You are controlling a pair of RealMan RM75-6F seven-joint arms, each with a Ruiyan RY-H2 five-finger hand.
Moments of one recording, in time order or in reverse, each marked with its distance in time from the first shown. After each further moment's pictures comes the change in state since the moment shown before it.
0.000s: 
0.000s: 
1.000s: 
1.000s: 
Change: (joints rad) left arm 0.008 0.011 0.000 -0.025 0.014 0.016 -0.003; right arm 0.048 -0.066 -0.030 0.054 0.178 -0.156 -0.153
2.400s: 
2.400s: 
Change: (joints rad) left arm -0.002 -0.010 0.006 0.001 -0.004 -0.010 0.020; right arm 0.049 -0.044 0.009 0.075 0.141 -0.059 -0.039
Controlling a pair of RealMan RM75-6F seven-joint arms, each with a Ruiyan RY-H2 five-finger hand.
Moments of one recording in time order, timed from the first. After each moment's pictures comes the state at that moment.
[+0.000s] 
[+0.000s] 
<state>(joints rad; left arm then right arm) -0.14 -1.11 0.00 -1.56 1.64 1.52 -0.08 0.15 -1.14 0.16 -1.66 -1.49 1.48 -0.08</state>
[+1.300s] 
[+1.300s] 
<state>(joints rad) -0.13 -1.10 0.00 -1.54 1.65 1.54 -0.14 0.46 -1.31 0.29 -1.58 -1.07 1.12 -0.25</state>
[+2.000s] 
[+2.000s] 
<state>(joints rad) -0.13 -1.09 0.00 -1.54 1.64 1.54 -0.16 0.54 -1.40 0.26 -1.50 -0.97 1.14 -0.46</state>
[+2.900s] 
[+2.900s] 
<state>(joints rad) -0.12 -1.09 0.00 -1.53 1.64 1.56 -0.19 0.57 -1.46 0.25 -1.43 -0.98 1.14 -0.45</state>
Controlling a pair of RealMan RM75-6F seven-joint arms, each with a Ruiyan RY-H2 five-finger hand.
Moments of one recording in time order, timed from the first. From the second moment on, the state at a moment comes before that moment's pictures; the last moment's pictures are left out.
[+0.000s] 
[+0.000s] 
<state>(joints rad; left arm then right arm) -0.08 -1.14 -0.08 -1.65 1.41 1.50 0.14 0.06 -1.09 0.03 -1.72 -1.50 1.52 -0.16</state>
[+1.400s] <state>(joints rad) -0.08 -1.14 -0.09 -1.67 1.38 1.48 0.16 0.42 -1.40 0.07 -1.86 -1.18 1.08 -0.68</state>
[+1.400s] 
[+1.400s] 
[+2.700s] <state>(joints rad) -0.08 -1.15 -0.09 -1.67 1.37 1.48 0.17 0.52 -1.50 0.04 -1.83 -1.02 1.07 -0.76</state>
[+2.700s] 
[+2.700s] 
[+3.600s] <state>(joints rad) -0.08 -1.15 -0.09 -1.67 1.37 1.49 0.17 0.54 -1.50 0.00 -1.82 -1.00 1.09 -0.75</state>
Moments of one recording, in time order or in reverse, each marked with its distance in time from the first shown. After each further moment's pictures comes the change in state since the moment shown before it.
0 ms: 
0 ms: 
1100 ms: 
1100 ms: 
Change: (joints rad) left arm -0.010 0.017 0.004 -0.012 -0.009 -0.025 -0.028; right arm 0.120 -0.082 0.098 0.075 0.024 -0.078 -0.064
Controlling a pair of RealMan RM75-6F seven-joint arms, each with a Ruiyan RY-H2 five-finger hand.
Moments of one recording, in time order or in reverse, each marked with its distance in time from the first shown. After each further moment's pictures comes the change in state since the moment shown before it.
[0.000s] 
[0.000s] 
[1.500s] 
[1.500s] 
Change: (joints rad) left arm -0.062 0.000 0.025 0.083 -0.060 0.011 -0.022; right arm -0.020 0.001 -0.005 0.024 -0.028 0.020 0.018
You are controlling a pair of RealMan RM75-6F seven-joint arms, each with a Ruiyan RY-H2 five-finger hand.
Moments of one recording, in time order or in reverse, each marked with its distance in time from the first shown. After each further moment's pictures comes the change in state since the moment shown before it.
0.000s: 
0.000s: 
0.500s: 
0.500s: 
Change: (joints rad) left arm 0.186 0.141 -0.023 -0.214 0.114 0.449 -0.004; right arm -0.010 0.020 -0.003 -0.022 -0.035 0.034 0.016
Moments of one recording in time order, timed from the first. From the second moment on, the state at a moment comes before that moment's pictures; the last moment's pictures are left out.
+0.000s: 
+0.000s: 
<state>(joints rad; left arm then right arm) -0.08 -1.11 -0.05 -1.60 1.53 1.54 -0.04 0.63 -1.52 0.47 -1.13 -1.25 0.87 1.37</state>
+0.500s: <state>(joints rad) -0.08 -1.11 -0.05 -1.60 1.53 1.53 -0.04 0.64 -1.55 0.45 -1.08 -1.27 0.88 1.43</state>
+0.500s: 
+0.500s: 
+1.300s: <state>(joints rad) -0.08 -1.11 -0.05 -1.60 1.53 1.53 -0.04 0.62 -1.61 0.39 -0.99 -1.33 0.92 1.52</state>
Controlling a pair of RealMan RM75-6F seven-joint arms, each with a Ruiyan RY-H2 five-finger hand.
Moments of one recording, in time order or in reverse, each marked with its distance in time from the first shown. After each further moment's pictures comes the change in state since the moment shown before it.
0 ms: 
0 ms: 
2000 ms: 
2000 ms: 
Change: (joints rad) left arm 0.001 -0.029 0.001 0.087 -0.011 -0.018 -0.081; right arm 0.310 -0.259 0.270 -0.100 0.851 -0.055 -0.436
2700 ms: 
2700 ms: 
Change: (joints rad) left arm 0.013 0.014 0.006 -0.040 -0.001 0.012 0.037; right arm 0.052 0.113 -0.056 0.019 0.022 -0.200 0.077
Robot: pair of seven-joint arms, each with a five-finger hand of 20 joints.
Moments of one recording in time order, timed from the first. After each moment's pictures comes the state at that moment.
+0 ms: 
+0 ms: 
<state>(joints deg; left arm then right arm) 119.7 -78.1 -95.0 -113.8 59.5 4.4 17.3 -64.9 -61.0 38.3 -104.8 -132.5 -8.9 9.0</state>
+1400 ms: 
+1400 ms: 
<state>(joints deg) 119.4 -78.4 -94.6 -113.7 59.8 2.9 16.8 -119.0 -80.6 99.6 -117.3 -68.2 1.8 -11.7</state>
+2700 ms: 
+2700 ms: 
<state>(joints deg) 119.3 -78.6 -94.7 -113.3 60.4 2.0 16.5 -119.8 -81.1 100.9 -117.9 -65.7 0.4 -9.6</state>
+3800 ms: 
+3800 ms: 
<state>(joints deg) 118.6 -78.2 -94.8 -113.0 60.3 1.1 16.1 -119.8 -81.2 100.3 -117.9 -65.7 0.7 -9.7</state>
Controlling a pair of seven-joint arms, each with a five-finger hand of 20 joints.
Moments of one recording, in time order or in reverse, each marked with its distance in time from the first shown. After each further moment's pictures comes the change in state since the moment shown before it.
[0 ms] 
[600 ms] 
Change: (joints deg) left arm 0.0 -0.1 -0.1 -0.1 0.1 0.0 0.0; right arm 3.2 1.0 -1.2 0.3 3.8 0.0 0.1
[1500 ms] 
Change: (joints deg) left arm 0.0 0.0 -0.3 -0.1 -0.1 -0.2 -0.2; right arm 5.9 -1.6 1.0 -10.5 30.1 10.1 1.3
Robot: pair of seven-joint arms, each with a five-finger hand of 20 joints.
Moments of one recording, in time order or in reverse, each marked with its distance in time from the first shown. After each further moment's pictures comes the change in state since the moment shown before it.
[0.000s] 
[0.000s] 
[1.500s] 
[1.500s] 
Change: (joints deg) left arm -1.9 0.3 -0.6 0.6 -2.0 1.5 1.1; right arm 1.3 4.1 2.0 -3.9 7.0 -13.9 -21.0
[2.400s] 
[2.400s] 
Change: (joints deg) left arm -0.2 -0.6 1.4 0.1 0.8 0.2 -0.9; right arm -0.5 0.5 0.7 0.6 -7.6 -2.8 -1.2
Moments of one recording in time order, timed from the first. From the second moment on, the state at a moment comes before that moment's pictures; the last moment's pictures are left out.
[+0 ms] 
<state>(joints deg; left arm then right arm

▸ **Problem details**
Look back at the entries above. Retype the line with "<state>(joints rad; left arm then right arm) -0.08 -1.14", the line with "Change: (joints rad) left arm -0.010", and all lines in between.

▸ **Answer to this task**
<state>(joints rad; left arm then right arm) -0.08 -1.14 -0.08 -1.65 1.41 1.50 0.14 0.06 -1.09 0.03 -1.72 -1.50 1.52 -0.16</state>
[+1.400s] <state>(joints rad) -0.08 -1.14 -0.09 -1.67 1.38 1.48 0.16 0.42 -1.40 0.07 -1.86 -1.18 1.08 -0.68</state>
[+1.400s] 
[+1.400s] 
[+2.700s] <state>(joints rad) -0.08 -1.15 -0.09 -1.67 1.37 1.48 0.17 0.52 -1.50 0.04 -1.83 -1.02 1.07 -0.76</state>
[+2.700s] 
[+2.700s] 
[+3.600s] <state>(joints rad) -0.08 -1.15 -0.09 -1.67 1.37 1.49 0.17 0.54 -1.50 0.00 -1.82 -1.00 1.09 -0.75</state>
Moments of one recording, in time order or in reverse, each marked with its distance in time from the first shown. After each further moment's pictures comes the change in state since the moment shown before it.
0 ms: 
0 ms: 
1100 ms: 
1100 ms: 
Change: (joints rad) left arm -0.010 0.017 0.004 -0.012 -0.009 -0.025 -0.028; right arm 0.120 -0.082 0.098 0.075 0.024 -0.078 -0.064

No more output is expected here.